Viktor membuka mulut, kendati tak ada suara yang keluar. Hanya helaan napas dan suara tercekat yang membuat dada Andiane makin nyeri. "Jangan ...."

Suaranya setipis bulu yang mengapung di udara. Andiane tak menggubris. Waktunya hampir habis, dan dia sangat takut para anggota Aliansi akan segera terbangun. "Kau masih berhutang sangat banyak kepadaku dan saudara-saudaramu. Bersyukurlah aku mau menemuimu, Viktor. Dan ... dan seandainya Tuhan masih memberikanmu hidup ...." Andiane terdiam sejenak, suaranya hampir hilang. "Maka lakukan saja semua yang kau ragu-ragukan. Siapa tahu kau akan mati setelah ini...."

Suara Andiane lenyap tepat pada kalimat terakhir, berikut sosoknya yang membaur dengan udara. Ketika Andiane hilang seutuhnya dari hadapan Viktor, pria itu menyadari bahwa Andiane tak pernah benar-benar berada di sana. Ia memejamkan mata, merasakan kehadiran Andiane yang masih dekat di alam batin. Ia berusaha menggapainya, tapi gadis itu menjauh, hingga Viktor tak lagi merasakan apa pun yang tersisa dari Andiane.

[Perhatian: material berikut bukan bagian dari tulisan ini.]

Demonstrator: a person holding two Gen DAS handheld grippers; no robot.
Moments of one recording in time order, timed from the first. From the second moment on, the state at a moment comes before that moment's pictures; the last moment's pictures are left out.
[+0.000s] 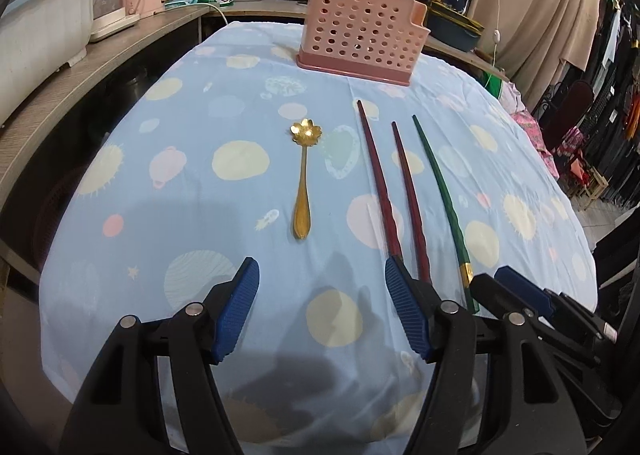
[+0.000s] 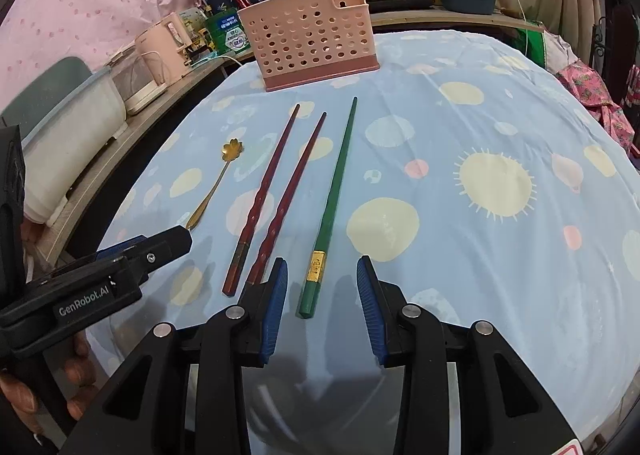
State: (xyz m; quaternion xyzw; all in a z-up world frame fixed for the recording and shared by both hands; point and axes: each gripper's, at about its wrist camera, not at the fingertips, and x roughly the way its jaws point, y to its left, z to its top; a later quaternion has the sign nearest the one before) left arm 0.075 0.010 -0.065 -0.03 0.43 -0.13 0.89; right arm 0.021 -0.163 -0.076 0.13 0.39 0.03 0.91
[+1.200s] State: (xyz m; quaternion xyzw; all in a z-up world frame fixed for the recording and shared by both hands) left arm 0.079 -0.025 -0.083 0.00 0.44 -0.14 0.89; right arm 0.022 -0.166 -0.092 0.12 0.39 0.01 0.91
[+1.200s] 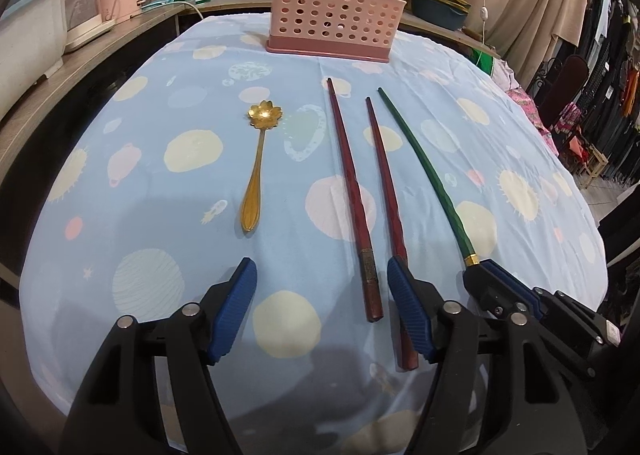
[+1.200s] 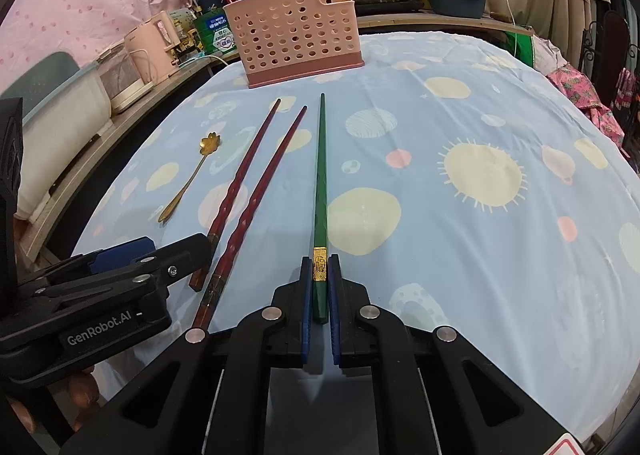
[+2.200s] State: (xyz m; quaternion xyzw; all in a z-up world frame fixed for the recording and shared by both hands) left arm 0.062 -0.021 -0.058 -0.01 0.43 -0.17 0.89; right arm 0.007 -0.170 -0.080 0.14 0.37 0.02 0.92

Andiane hampir jatuh. Tubuhnya terhuyung-huyung dan tangannya meraih tiang terdekat untuk menopang diri yang tak mampu lagi berdiri. Kakinya gemetaran hebat dan Andiane merosot di lantai. Matanya tak sanggup menangis lagi, tapi air mata terus mengalir bagaikan bendungan yang jebol. Tak ada suara yang keluar kendati mulut Andiane terbuka. Kepalanya sakit dan berdentam-dentam hebat. Sensasi memuakkan dari menciptakan bayangan dirinya dari jarak yang sangat jauh, serta rasa mual akibat menangis tanpa henti seolah-olah isi perutnya akan keluar, membuat Andiane terkapar di kamarnya sendiri.

Beruntunglah, keputusannya untuk pulang ke rumah di pagi-pagi buta sudah tepat.